In the data below, give the number of lines that contain the word "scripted". Nothing else is needed.

*** Record set

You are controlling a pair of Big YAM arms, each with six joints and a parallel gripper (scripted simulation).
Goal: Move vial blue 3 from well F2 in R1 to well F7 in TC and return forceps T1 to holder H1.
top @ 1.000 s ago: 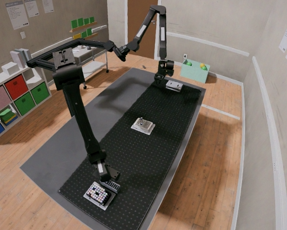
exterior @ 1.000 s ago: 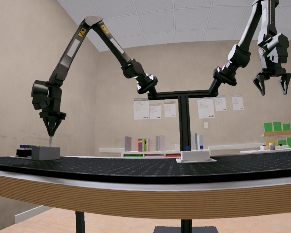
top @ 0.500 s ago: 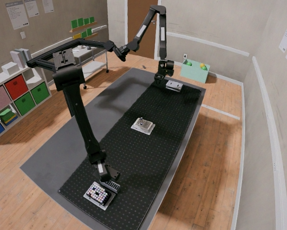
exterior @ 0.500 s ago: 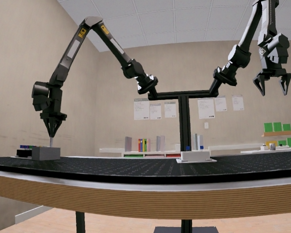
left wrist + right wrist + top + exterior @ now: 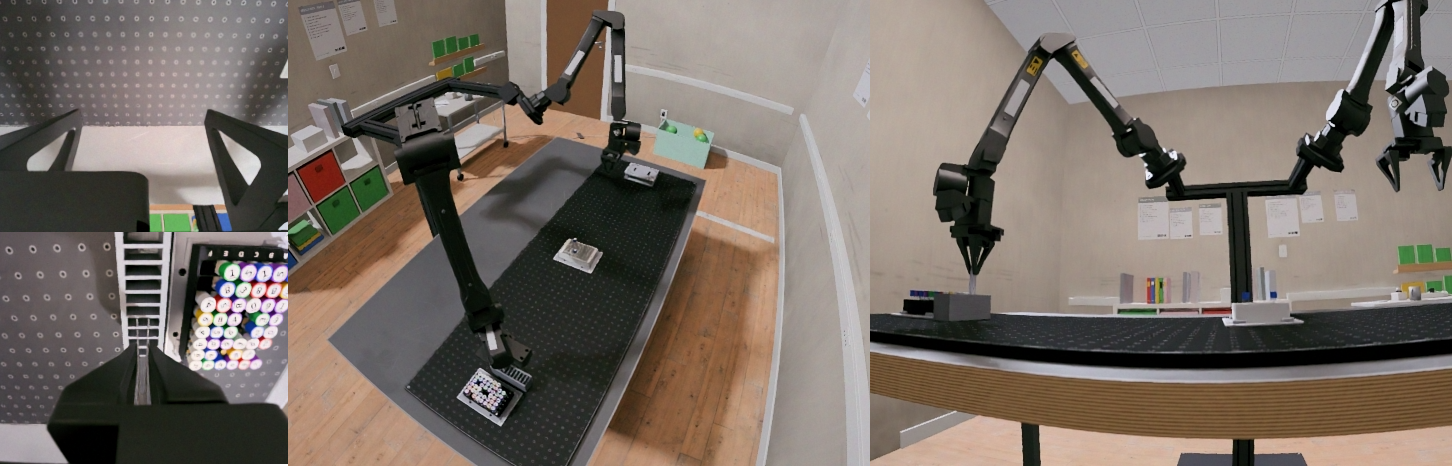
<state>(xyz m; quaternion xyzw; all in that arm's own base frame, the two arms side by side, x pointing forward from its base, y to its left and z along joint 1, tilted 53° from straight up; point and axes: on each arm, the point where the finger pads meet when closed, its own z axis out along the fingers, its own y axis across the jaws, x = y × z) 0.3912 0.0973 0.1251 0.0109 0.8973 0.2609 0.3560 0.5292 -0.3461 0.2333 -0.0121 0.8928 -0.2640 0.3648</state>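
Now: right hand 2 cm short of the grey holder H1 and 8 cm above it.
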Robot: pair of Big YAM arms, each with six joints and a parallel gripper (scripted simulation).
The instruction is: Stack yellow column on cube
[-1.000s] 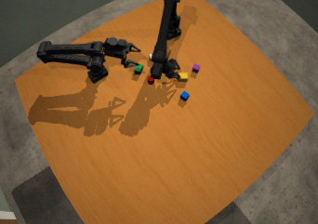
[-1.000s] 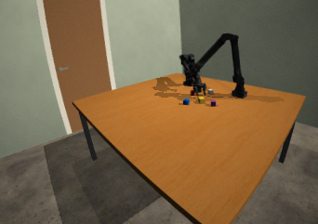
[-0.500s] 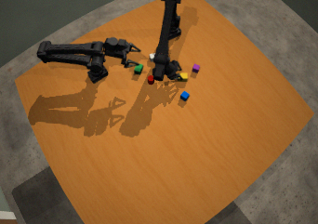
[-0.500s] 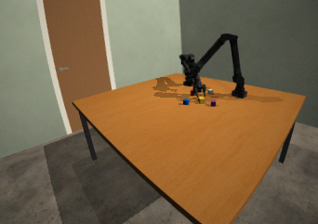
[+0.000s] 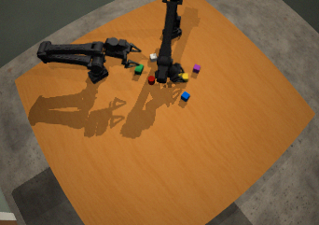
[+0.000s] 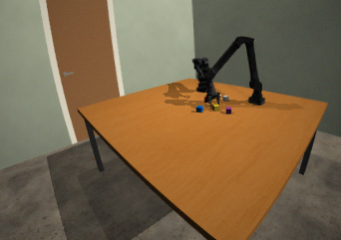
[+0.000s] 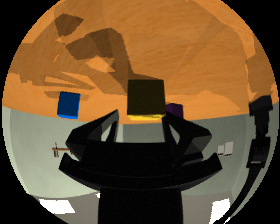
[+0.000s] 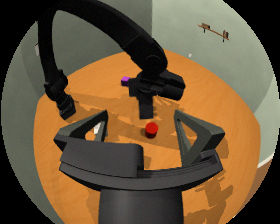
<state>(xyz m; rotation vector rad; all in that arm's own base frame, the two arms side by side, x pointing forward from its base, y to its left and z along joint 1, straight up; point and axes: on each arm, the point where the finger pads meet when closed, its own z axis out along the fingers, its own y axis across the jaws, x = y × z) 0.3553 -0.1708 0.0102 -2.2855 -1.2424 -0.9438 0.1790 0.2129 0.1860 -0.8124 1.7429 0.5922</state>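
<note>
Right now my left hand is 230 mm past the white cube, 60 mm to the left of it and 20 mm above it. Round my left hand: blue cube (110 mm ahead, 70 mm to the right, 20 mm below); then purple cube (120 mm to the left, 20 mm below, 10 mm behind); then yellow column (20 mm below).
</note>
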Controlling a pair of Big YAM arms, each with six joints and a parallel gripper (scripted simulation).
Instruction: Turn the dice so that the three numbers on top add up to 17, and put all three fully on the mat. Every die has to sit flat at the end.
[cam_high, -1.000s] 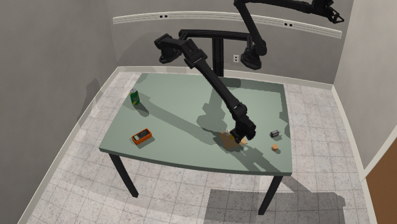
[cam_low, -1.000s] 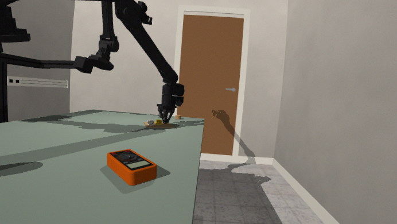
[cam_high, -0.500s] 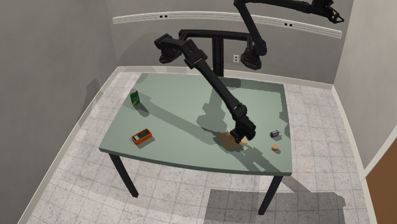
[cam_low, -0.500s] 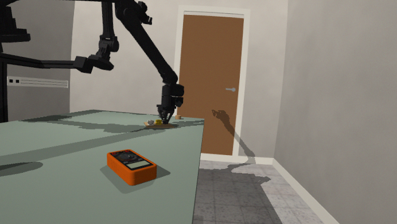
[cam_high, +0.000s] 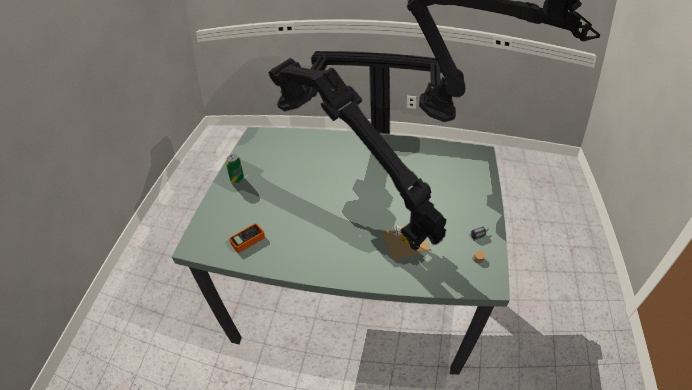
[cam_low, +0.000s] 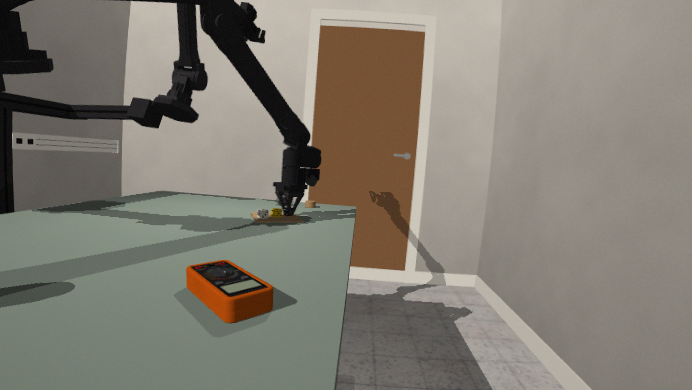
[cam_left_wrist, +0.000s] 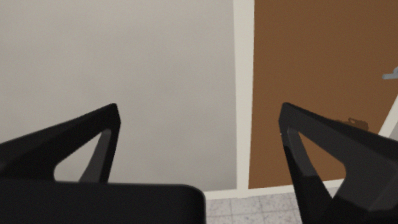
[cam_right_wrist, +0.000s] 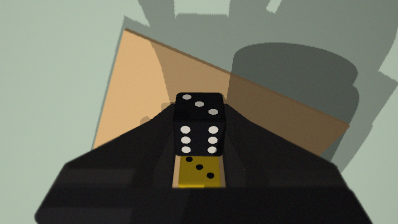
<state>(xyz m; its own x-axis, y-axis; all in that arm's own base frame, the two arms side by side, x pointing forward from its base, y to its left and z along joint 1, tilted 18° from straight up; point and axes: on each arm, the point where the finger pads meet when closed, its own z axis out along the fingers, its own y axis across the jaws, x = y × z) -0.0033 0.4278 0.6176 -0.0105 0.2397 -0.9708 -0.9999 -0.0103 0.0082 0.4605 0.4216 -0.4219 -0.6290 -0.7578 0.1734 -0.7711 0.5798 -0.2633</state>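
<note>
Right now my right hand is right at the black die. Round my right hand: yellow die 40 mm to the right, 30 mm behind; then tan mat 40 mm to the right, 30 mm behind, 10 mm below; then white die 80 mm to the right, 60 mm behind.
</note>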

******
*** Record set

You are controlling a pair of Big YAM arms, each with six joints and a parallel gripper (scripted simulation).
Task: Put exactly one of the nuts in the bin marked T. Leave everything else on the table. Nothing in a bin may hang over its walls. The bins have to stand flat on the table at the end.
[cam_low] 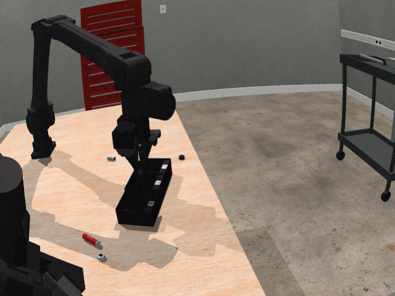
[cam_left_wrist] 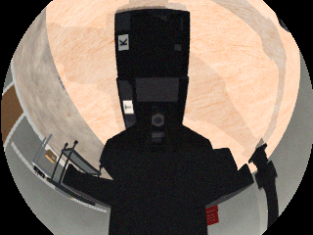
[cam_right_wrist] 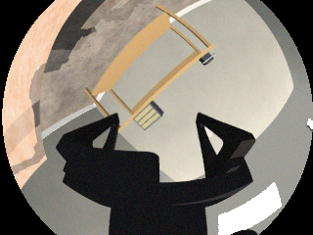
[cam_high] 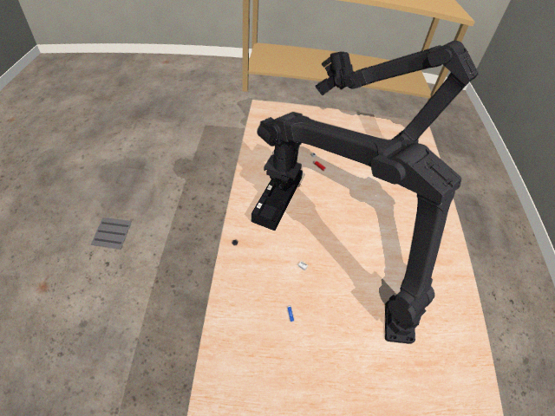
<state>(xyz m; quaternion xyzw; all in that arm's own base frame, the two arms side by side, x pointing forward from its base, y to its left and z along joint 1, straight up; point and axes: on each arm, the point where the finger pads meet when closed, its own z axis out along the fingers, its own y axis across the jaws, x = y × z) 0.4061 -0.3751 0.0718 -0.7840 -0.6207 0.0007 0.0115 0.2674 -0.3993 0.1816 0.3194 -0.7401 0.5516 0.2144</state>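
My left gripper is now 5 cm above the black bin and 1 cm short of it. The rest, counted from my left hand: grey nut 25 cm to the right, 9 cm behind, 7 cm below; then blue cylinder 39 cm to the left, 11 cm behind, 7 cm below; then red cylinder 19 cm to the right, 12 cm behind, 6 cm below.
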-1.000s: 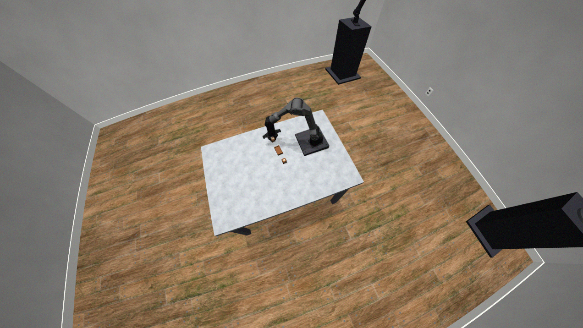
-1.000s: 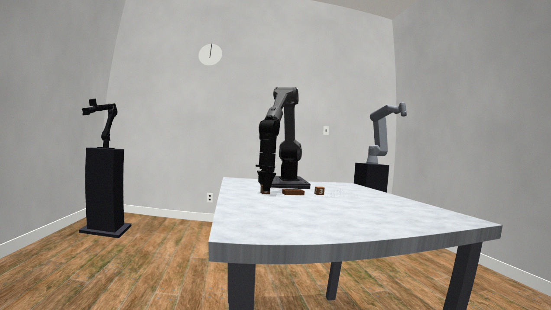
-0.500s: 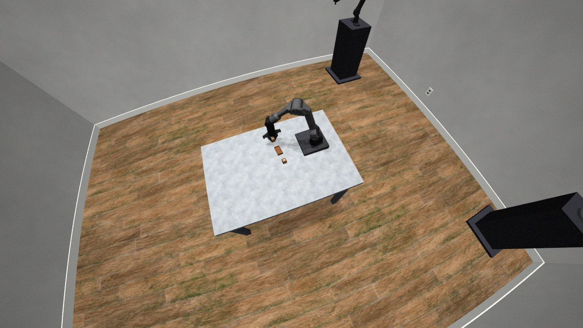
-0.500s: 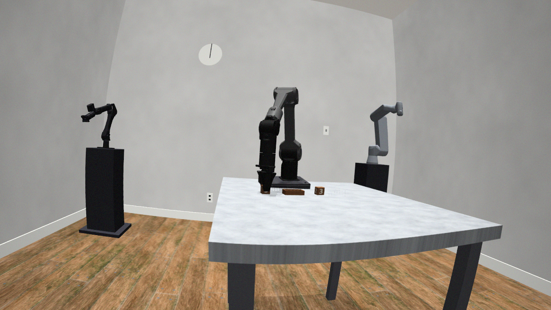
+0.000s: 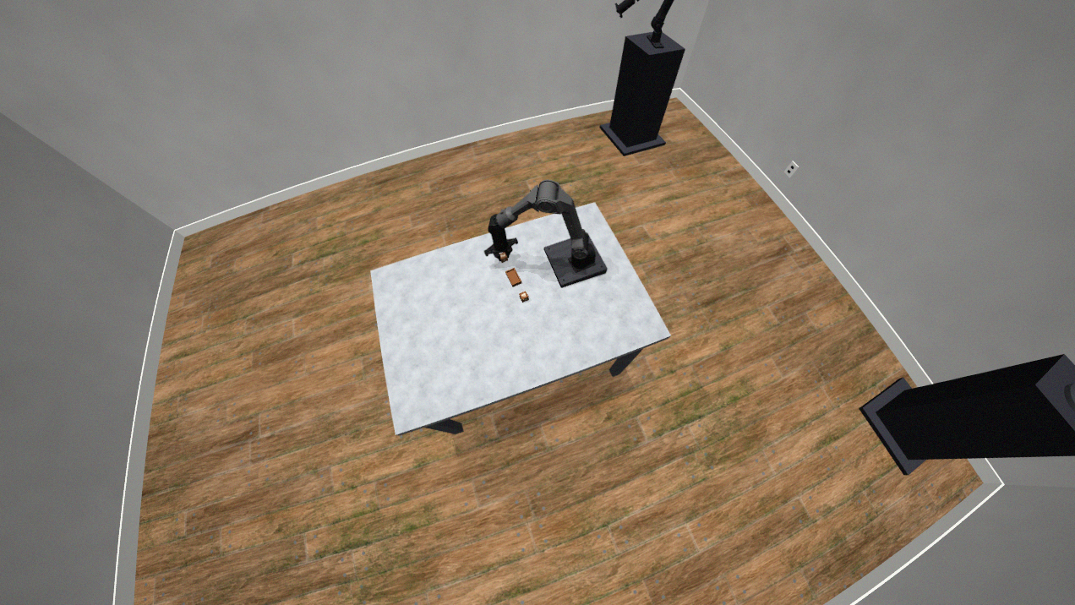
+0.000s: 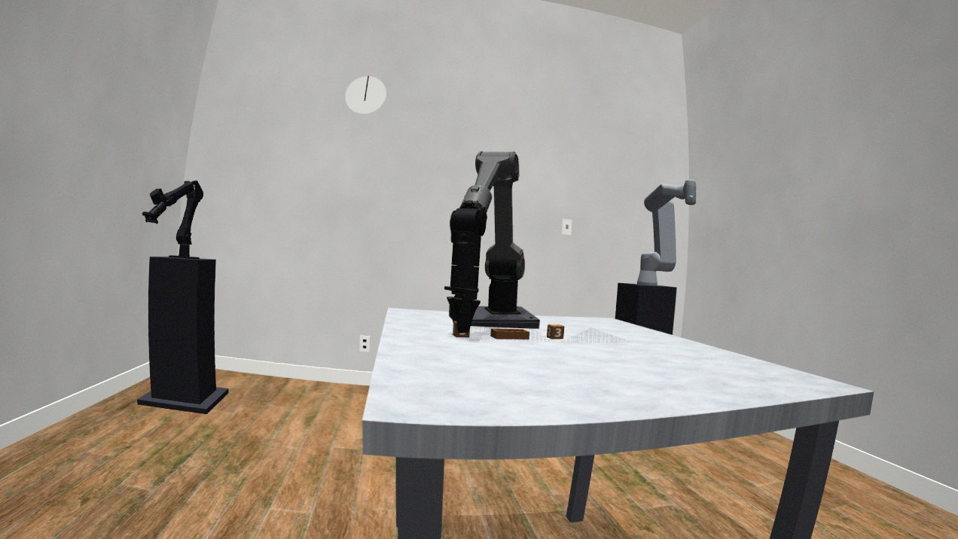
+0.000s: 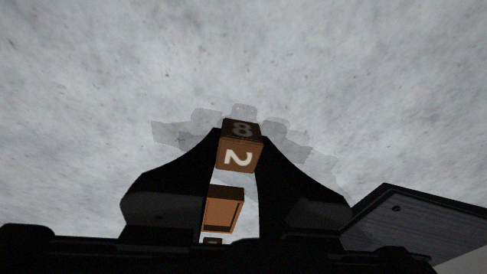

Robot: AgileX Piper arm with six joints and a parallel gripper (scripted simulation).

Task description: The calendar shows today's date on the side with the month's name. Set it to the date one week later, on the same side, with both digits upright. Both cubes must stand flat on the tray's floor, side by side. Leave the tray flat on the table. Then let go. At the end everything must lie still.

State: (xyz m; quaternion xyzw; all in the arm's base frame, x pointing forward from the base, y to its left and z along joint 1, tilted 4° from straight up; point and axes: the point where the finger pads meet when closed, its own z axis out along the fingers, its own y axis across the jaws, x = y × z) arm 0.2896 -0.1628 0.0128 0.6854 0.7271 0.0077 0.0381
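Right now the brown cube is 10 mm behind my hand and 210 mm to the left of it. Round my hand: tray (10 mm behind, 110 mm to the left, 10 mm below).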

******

Completed task –
5